В углу комнаты снова появились инструменты отца и его табурет. Теперь, придя с работы, он отдыхал немного и, едва соседи гасили свет, садился шить «модельные» туфли. Я лежал с раскрытыми глазами, глядя в закопченный потолок, слышал тяжелое дыхание Зарик и вздохи отца. Я плакал от обиды, от горя, и мне было стыдно, стыдно за отца и за себя.
В начале зимы Зарик стало лучше. Тайком от товарища Сурена Мариам-баджи сходила в церковь и «принесла в жертву» двух белых петухов.
— Благословенна будь, господи, сила твоя! — говорила Мариам-баджи. — Глядите, болезнь словно рукой сняло… Вот уже скоро, весной, моя Зарик опять будет здоровенькая, благословенна будь, господи, сила твоя!..
— Да поможет тебе господь, сестрица! — Моя мать обнимала Мариам-баджи.
Зарик стала лучше есть. Мать и Мариам-баджи считали, что это «по милости святого Григория Просветителя».
НЕМНОГО СМЕХА
Нам с Чко особенно нравились уроки математики. Наш математик Церун Драмбян был удивительный человек. Он то становился очень веселым, то неожиданно мрачнел, то широко улыбался доброй улыбкой, то вдруг сердился и, хлопнув перепачканными мелом руками, говорил:
— Ва, послушай-ка, товарищ, и это восьмой класс?
Мы, как обычно, занимались звеньями. Но эта система на его уроках совершенно теряла свой смысл, потому что старик Драмбян вообще не замечал не только звеньев, но и всего класса. На каждом уроке он кого-нибудь наказывал и ставил провинившегося в угол, как маленького. Провинившийся фактически становился его единственным учеником: Драмбян обращался только к нему, все объяснял только ему, а так как чаще всех в углу оказывались Чко, Шушик и еще несколько учеников, которые прекрасно учились по математике, то Драмбян приходил в хорошее настроение:
— То-то! Видишь, а ты говорил, не получится. Самое главное — здесь вместо минуса поставить плюс. Понял?
— Понял.
— Ну, повтори.
Объяснив наказанному новый урок, он вдруг замечал класс, изумлялся, потом, глядя на стоящего в углу ученика, говорил:
— А тебя кто тут поставил? Ну-ка, марш на место!
В те редкие дни, когда он никого не наказывал, Драмбян останавливал свой взгляд на ком-нибудь одном и объяснял урок только ему. Но он объяснял так интересно и мы так любили его слушать, что после урока у нас появлялось желание непременно поколотить коротышку Тачата, который упорно называл Драмбяна не по фамилии, а просто — «Равенство».
Старика Драмбяна мы любили. И он нас любил.
Не жаловал только одного Асатура, и мне казалось, что мы полюбили Драмбяна именно за это. А не любил он его за то, что в те дни, когда случайно бывал наказан Асатур, урок никак не клеился.
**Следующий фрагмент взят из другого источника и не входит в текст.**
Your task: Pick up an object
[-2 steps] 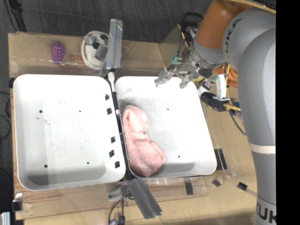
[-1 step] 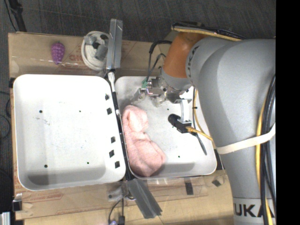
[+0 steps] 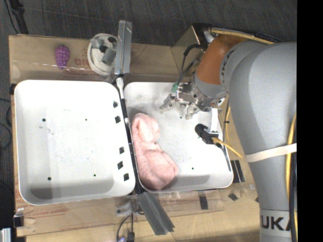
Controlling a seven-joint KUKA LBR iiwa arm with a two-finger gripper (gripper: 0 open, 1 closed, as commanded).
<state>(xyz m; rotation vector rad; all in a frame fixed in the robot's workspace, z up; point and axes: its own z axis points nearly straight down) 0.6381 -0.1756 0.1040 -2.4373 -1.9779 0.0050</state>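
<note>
Dark grey carpet-like floor runs along the top of the view, and below it a brown cardboard-coloured bench top carries both white bins. Task thing: pink cloth, a soft crumpled lump, lies in the right bin, pressed against that bin's left wall and reaching from about mid-bin down to its near edge. Nothing touches the cloth from above.

My gripper sits up and right of the pink cloth, over the upper part of the right bin, well apart from the cloth. Its fingers are spread, pointing left, with nothing between them. My grey arm with the orange band comes in right of the cloth and covers the right bin's far side. A black cable end hangs off my wrist, right of the cloth, above the bin floor.

Left of the pink cloth, across the divider with black clips, is the left bin, white floor with a few dark dots. Beyond the bins, up and left of the cloth, a purple grape-like toy lies on the bench top, and a coil of white cord sits beside a grey metal bar. Another grey bar sticks out just below the cloth, past the bins' near edge.
</note>
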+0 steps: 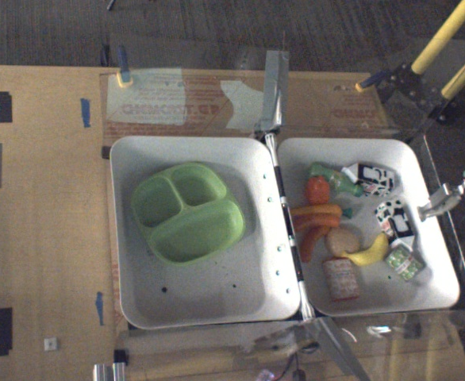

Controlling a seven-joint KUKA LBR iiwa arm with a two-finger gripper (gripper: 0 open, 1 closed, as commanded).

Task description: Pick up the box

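The pincer (439,205) hovers at the right bin's (435,292) right edge, grip unclear; the box (341,279) lies near the front.

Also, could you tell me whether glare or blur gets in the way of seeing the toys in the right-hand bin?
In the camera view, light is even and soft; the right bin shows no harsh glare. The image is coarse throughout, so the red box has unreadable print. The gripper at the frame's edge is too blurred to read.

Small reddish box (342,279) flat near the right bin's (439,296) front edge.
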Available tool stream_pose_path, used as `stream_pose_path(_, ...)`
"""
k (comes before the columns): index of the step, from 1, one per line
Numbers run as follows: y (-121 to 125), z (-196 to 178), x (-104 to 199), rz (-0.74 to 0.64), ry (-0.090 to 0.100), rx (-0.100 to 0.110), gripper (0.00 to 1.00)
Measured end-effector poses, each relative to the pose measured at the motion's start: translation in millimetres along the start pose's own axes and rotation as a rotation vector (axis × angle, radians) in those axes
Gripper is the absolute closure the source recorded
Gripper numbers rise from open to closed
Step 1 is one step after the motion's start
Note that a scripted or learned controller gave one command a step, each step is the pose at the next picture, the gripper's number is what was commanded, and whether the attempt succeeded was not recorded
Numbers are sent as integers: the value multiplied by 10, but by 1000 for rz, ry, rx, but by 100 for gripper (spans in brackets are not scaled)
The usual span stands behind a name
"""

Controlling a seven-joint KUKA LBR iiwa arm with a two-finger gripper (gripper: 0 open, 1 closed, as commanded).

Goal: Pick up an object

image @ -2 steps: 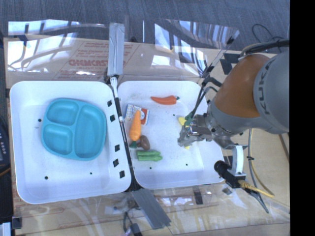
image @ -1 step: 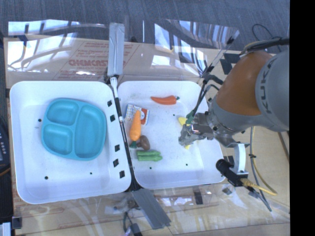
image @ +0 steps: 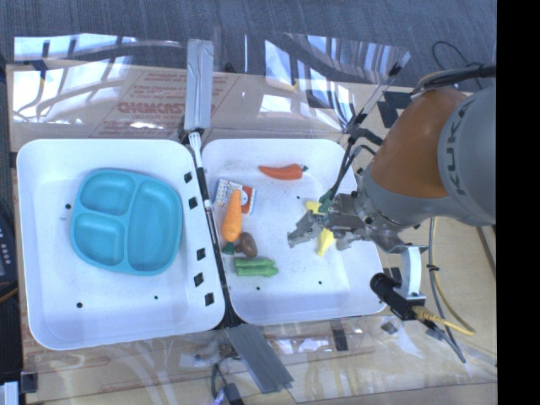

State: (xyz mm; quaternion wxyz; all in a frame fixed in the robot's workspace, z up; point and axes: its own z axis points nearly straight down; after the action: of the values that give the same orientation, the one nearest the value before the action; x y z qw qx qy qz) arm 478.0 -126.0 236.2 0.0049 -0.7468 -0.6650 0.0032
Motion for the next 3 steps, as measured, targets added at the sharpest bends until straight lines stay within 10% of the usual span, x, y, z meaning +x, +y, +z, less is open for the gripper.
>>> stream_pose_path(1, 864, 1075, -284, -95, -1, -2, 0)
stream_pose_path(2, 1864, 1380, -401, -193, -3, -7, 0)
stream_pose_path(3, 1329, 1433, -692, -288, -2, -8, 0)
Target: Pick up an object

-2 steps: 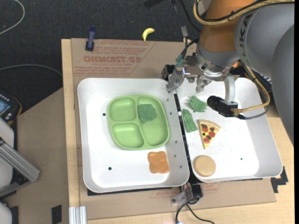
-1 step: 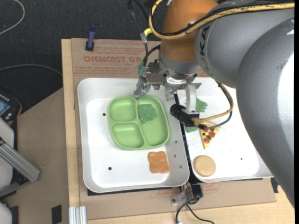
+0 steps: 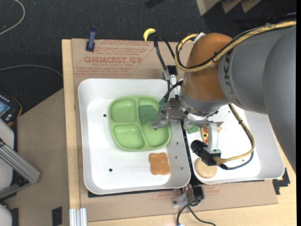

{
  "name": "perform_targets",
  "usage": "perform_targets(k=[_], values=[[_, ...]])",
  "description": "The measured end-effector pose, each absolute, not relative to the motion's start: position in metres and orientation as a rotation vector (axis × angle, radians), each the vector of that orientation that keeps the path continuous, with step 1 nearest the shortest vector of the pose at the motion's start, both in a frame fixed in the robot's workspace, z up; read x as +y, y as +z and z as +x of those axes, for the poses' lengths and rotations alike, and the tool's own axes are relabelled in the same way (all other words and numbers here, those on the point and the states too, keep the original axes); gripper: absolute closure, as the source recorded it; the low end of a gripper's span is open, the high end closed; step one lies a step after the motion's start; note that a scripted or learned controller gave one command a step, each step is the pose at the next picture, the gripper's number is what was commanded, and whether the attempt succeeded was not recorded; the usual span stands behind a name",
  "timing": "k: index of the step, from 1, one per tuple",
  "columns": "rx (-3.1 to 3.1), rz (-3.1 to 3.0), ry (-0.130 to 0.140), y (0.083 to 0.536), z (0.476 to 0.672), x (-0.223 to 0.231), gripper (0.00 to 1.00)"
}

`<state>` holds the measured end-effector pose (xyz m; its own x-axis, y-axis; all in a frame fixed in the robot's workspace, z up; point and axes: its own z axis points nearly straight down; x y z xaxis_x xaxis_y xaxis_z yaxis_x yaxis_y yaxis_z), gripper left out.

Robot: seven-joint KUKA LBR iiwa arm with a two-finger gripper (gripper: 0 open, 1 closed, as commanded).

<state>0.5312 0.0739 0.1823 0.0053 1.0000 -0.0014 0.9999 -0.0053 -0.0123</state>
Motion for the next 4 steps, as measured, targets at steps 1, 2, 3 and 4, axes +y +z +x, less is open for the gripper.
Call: perform_targets(k=[1,2,3,4], values=[[-2.234,-2.213,-0.022,0.316,0.484,0.138,0.00],[-2.223,-2.221,-0.003,0.319,0.485,0.134,1.00],[-2.234,-2.220,-0.029,0.442,0.562,0.203,1.00],[-2.230,-2.218,-0.023,0.541,0.500,0.207,1.00]])
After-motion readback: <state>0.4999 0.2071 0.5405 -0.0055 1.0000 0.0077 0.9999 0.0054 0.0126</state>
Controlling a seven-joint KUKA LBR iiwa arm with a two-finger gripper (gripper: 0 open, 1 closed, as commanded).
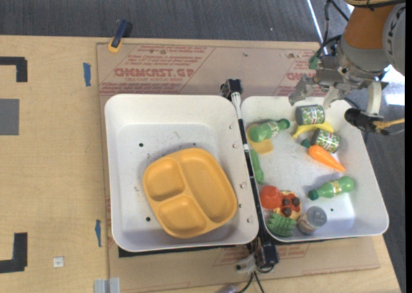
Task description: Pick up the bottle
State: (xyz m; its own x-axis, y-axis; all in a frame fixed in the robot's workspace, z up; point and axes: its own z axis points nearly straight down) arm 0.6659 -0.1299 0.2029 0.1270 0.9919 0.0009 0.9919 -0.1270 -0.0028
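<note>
Green bottle point(267, 130), white-labelled, lies on its side at the right bin's point(370, 189) far left; a second bottle point(332, 189) lies near right | tool point(320, 96) hovers above the far rim, fingers spread, pinching nothing | I judge the step approach; next I must descend over one bottle and close.

Arm point(376, 8) entering from upper right, grey, with orange band above the wrist. Wrist angled down and leftward. Gripper point(315, 96) low at the end of the wrist, two pale fingers point(300, 91) spread apart and pointing down, nothing between them. Black cables looped around the wrist housing.
</note>
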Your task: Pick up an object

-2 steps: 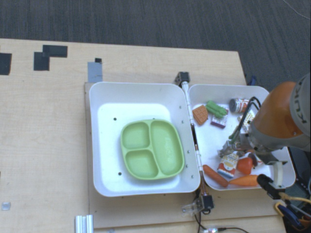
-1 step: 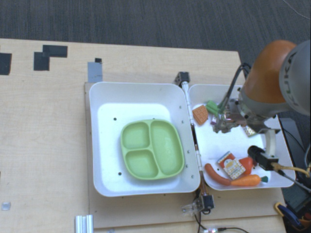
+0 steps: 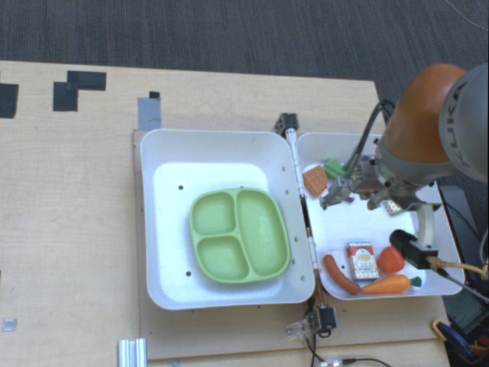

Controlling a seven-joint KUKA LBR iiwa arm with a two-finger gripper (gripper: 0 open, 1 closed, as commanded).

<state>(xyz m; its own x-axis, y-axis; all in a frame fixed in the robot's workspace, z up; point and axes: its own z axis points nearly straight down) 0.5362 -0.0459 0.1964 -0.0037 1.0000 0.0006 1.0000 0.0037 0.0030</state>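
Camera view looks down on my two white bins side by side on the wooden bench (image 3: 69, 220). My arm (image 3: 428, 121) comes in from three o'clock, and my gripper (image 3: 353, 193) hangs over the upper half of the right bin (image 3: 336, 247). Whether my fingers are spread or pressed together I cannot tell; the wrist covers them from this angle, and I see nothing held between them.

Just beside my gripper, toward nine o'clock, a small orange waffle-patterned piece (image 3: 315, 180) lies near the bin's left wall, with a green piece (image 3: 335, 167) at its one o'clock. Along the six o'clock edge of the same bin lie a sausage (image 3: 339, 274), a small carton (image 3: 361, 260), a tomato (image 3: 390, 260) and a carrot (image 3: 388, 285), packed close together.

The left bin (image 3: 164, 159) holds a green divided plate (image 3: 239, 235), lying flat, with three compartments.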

Математика была слабым местом Асатура. По остальным предметам он учился хорошо и пользовался благосклонностью учителей, а на уроках математики терялся и бледнел, и Драмбян не мог втолковать ему даже самую простую задачу. В такие дни наш учитель особенно часто повторял:
— Ва, послушай-ка, товарищ, и это восьмой класс?..
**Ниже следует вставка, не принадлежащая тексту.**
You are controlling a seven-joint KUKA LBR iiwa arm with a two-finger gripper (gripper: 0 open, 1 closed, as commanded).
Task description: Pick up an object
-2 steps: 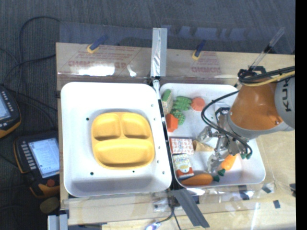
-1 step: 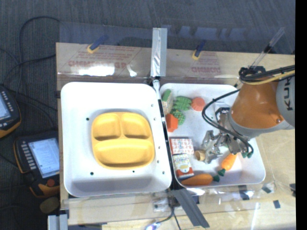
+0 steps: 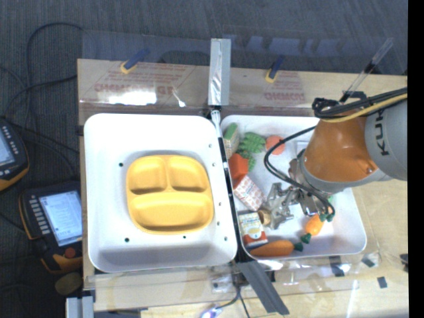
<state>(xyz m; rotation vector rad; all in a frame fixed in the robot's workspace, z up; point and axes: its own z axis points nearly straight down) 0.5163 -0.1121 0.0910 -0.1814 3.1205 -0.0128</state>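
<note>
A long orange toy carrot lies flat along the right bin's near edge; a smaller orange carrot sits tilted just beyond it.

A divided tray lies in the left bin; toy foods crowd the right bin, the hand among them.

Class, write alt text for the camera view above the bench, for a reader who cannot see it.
A grey and orange robot arm reaches from the right into the right white bin, its gripper low among toy foods, including carrots and a small carton. The left white bin holds a yellow divided tray.
</note>
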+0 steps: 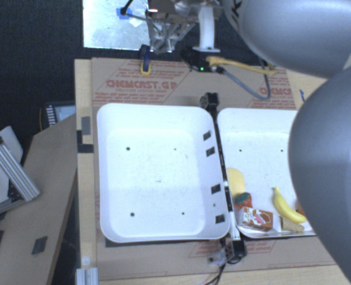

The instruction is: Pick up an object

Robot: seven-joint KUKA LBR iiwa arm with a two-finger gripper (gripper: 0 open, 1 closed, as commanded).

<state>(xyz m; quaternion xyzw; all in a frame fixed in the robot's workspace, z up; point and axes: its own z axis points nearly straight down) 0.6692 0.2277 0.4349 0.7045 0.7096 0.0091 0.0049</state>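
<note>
In the right bin [255,138], near its front edge, lie a yellow banana [287,206], a round pale yellow fruit [235,180], a small red item [243,199] and a red and white packet [256,219]. My gripper [163,40] hangs high above the bench's far edge, beyond the left bin [157,129] and far from these objects. I see nothing in it. The grey arm [329,159] hides the right part of the right bin.
Both bins rest on a brown cardboard sheet [133,83]. A black clip strip [215,159] runs along the wall between them. A small yellow and blue clamp [145,61] stands behind the left bin. An aluminium rail [6,159] leans at the left.
</note>
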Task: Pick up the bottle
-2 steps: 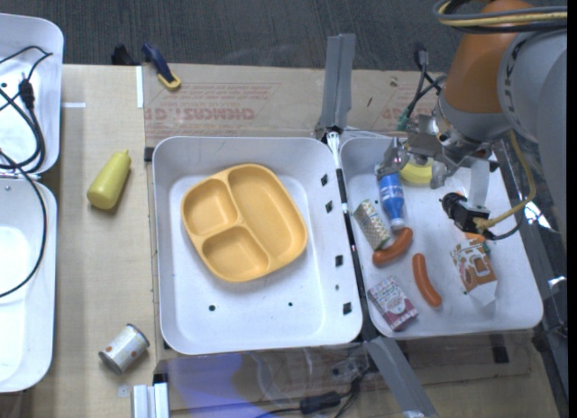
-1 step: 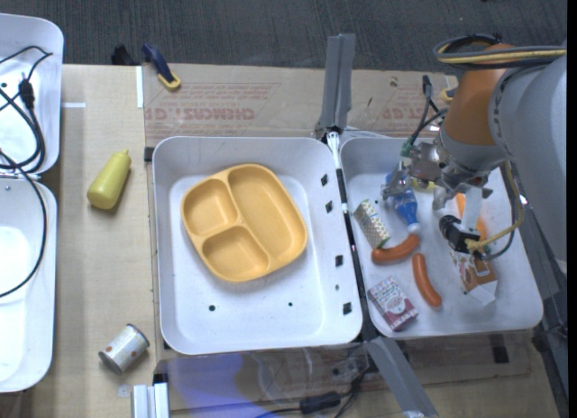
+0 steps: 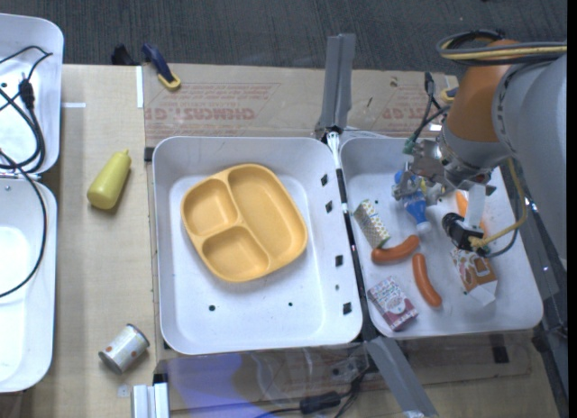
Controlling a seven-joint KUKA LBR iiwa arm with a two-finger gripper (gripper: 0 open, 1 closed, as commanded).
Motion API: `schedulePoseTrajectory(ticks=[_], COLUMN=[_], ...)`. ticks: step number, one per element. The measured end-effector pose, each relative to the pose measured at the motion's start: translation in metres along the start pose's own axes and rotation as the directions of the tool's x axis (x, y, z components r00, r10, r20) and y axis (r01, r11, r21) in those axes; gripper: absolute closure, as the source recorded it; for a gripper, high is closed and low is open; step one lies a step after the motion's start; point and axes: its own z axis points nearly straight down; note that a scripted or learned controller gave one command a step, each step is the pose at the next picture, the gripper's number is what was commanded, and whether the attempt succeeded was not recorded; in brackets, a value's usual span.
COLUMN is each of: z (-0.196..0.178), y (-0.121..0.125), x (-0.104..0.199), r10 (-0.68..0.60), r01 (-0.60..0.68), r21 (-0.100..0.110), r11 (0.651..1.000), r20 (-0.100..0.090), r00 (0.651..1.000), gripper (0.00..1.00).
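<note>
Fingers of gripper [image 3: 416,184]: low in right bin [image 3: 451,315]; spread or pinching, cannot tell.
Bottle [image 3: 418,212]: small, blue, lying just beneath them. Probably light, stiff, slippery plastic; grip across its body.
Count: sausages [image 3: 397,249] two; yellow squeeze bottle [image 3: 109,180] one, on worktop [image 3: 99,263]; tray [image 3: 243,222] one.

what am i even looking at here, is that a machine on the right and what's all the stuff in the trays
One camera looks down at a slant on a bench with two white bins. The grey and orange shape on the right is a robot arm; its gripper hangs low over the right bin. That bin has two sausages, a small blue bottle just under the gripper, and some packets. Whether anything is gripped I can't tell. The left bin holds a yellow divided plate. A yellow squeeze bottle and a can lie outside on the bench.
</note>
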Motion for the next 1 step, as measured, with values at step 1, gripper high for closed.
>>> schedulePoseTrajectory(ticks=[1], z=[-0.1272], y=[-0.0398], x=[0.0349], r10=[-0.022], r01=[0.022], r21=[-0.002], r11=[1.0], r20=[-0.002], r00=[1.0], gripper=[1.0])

Когда раздавался звонок, Драмбян чертил на доске крест и выходил из класса.
Перемена после урока математики, особенно в те дни, когда наказывали Асатура, была самой веселой.
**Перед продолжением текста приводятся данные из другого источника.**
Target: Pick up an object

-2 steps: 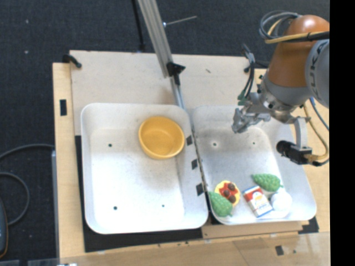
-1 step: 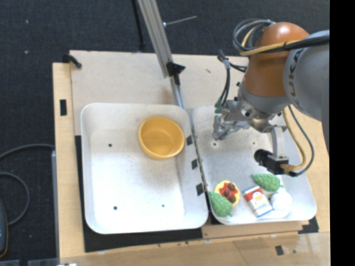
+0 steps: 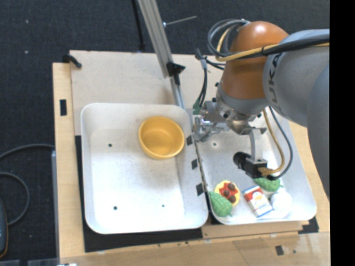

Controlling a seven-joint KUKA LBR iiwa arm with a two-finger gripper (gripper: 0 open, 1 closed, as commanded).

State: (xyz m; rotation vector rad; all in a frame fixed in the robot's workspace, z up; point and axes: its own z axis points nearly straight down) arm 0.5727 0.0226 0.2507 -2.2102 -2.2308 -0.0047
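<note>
Orange-banded arm hangs over the right bin; whether its fingers are released cannot be told. Left of them, a yellow bowl sits in the roomy left bin. Toys crowd the right bin's near edge: green toy, red-and-white carton.

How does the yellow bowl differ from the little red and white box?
The yellow bowl is round, plain and one colour; the red and white box is rectangular and printed. The bowl is clearly the larger. The bowl sits upright and alone in the left bin, while the box lies flat in the right bin, crowded among small toy items near its front edge. Both rest untouched in shallow white bins.
</note>
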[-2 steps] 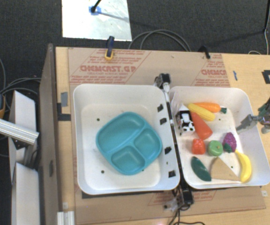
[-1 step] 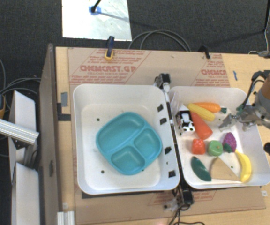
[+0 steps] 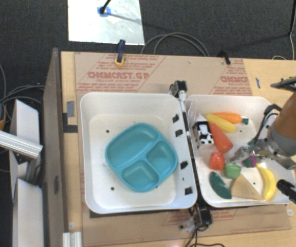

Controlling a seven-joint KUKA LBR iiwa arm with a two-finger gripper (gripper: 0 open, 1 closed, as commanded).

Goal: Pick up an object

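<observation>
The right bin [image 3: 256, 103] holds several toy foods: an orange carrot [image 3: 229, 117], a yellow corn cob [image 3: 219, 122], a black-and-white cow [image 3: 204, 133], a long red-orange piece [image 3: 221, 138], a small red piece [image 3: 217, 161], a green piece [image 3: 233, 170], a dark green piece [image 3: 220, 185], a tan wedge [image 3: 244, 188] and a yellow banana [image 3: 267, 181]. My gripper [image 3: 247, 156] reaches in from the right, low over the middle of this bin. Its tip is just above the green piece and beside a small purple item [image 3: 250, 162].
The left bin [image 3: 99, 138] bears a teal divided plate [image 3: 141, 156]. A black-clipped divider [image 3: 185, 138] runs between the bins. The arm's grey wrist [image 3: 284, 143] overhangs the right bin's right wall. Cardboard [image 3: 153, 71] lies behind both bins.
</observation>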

Чко тут же после звонка мчался к доске, на ходу ладонью стирал с доски крест, оборачивался к нам и, удивительно похоже копируя Драмбяна, говорил:
— Ва, послушай-ка, товарищ, и это восьмой класс?.. Шахнабатян, в угол! — приказывал он.
Шушик в мгновение ока превращалась в Асатура и молча становилась в угол. Мы покатывались со смеху, а Чко объяснял Шушик — Асатуру, что один плюс один будет два. Шушик — Асатур, тупо уставившись на Чко, прибавляла один к одному и получала одиннадцать.
Настоящий Асатур бежал к доске на расправу, но Чко тем временем успевал с мрачным видом начертить на доске крест и выйти из класса.
АСАТУР — АРТИСТ, А Я УМЕЮ ТОЛЬКО ЛАЯТЬ
Трудно даже вообразить, сколько радости может доставить это темное полуподвальное помещение, которое так крепко связало нас, пионеров, невидимыми нитями. Это был наш клуб — место, где мы развлекались, мечтали.
В клубе была сцена, которая отделялась от зала простым синим занавесом.
На полках вдоль стен зала лежали музыкальные инструменты нашего духового оркестра, а на специально изготовленный деревянный помост водрузили огромный барабан. Музыкальные инструменты и особенно барабан — подарки завода-шефа — были предметом нашей гордости.
Почти все сборы мы проводили в клубе. Удивительные это были вечера! У дверей клуба стояли дежурные пионеры с остроконечными копьями. Попробуй-ка, пройди на сбор без галстука или с грязным воротником! Копья дежурных тут же скрещивались, и один из них говорил твердым голосом:
— Галстук!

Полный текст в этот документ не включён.